Source material:
━━━━━━━━━━

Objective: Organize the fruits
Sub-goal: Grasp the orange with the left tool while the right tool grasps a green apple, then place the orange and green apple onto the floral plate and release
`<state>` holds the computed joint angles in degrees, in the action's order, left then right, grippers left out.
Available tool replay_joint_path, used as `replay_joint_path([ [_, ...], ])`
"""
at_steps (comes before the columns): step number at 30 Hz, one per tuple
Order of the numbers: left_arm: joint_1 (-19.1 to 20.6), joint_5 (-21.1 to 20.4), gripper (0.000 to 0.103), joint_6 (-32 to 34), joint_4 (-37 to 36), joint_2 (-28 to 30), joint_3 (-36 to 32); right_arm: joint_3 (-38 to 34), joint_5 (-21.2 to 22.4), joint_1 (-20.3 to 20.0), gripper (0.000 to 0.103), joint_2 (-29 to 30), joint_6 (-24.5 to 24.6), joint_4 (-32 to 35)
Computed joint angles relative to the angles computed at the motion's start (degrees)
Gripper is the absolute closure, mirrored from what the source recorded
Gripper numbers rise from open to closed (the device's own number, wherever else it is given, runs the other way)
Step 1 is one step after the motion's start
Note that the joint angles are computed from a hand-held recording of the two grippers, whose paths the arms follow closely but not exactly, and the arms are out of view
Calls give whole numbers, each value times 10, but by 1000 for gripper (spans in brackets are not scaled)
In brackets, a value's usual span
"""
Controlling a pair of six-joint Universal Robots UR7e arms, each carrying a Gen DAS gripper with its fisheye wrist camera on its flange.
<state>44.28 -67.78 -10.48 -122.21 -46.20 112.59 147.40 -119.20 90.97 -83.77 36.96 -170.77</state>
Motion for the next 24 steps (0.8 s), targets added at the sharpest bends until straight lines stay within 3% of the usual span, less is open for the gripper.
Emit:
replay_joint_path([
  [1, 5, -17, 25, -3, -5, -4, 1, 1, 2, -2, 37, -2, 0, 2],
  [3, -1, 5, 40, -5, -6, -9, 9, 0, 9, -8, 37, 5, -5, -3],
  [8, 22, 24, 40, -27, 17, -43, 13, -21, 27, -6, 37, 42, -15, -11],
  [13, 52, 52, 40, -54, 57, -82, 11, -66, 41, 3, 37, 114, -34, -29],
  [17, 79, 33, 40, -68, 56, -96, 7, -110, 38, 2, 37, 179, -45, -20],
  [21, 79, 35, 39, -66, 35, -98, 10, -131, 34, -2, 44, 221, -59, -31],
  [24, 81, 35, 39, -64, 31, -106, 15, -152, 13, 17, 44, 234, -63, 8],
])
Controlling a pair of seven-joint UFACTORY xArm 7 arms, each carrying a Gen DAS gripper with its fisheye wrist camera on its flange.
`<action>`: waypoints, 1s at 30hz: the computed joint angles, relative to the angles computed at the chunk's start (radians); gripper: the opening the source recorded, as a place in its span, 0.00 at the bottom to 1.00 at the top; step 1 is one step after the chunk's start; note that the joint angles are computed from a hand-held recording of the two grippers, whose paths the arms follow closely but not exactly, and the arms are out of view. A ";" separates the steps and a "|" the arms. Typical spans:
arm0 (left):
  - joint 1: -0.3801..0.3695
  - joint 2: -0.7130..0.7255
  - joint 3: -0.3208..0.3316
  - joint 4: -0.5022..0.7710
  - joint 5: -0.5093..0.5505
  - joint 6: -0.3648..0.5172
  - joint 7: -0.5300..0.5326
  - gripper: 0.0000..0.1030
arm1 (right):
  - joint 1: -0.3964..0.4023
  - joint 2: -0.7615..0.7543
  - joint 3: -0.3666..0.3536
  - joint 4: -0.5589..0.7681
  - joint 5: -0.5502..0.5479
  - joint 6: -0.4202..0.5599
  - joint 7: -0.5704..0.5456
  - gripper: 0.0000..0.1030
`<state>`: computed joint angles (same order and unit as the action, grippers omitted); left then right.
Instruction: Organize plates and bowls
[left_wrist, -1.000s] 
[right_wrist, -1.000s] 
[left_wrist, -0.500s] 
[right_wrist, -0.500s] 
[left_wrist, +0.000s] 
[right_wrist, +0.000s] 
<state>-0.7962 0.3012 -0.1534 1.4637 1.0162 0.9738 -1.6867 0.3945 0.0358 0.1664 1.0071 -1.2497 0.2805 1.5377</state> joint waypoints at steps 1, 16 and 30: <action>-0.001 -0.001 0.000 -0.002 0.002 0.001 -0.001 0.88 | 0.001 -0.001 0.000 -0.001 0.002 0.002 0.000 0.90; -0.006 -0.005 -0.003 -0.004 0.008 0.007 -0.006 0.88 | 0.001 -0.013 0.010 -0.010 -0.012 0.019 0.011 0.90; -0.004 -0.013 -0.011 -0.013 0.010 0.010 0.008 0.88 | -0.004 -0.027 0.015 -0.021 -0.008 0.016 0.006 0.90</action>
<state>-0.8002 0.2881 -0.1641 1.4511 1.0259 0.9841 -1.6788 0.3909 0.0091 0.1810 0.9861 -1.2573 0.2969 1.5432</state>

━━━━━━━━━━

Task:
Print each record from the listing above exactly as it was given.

Written response:
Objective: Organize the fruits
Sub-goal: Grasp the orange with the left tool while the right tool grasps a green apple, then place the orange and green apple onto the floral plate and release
`<state>` holds the computed joint angles in degrees, in the action's order, left then right, grippers left out.
Available tool replay_joint_path, used as `replay_joint_path([ [_, ...], ])`
"""
at_steps (comes before the columns): step number at 30 Hz, one per tuple
Order of the numbers: left_arm: joint_1 (-19.1 to 20.6), joint_5 (-21.1 to 20.4), gripper (0.000 to 0.103), joint_6 (-32 to 34), joint_4 (-37 to 36), joint_2 (-28 to 30), joint_3 (-36 to 32); right_arm: joint_3 (-38 to 34), joint_5 (-21.2 to 22.4), joint_1 (-20.3 to 20.0), gripper (0.000 to 0.103), joint_2 (-29 to 30), joint_6 (-24.5 to 24.6), joint_4 (-32 to 35)
Computed joint angles relative to the angles computed at the motion's start (degrees)
Gripper is the absolute closure, mirrored from what the source recorded
Gripper numbers rise from open to closed (the device's own number, wherever else it is given, runs the other way)
Step 1 is one step after the motion's start
Note that the joint angles are computed from a hand-held recording of the two grippers, whose paths the arms follow closely but not exactly, and the arms are out of view
Calls give whole numbers, each value times 10, but by 1000 for gripper (spans in brackets are not scaled)
In brackets, a value's usual span
"""
Controlling a pair of six-joint Universal Robots UR7e arms, each carrying a Gen DAS gripper with its fisheye wrist camera on its flange.
<state>44.28 -67.78 -10.48 -122.21 -46.20 112.59 147.40 -119.20 90.97 -83.77 36.96 -170.77</state>
Motion for the next 24 steps (0.8 s), targets added at the sharpest bends until straight lines stay within 3% of the usual span, less is open for the gripper.
Emit:
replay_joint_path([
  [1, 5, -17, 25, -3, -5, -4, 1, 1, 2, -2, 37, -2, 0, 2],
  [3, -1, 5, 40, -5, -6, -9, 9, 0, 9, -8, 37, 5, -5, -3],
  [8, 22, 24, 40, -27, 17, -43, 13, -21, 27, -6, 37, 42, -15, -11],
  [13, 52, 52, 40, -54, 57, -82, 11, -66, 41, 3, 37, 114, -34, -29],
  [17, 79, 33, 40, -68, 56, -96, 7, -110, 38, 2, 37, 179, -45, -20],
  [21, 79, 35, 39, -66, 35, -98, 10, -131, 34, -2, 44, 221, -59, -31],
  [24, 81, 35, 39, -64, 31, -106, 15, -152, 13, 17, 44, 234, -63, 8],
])
Controlling a pair of seven-joint UFACTORY xArm 7 arms, each carrying a Gen DAS gripper with its fisheye wrist camera on its flange.
`<action>`: waypoints, 1s at 30hz: the computed joint angles, relative to the angles computed at the chunk's start (radians); gripper: the opening the source recorded, as a place in its span, 0.00 at the bottom to 1.00 at the top; step 1 is one step after the chunk's start; note that the joint angles are computed from a hand-held recording of the two grippers, whose paths the arms follow closely but not exactly, and the arms are out of view. A ";" separates the steps and a "|" the arms. Typical spans:
arm0 (left):
  - joint 1: -0.3801..0.3695
  - joint 2: -0.7130..0.7255
  - joint 3: -0.3208..0.3316
  - joint 4: -0.5022..0.7710
  - joint 5: -0.5093..0.5505
  - joint 6: -0.3648..0.5172
  - joint 7: -0.5300..0.5326
  - gripper: 0.0000..0.1030
arm1 (right):
  - joint 1: -0.3964..0.4023
  - joint 2: -0.7615..0.7543
  - joint 3: -0.3666..0.3536
  - joint 4: -0.5589..0.7681
  - joint 5: -0.5502..0.5479
  - joint 6: -0.4202..0.5599
  - joint 7: -0.5704..0.5456
  - gripper: 0.0000..0.1030
`<state>`: computed joint angles (same order and unit as the action, grippers omitted); left then right.
Instruction: Organize plates and bowls
[left_wrist, -1.000s] 
[right_wrist, -1.000s] 
[left_wrist, -0.500s] 
[right_wrist, -0.500s] 
[left_wrist, +0.000s] 
[right_wrist, +0.000s] 
<state>-0.7962 0.3012 -0.1534 1.4637 1.0162 0.9738 -1.6867 0.3945 0.0358 0.1664 1.0071 -1.2497 0.2805 1.5377</state> joint waypoints at steps 1, 16 and 30: <action>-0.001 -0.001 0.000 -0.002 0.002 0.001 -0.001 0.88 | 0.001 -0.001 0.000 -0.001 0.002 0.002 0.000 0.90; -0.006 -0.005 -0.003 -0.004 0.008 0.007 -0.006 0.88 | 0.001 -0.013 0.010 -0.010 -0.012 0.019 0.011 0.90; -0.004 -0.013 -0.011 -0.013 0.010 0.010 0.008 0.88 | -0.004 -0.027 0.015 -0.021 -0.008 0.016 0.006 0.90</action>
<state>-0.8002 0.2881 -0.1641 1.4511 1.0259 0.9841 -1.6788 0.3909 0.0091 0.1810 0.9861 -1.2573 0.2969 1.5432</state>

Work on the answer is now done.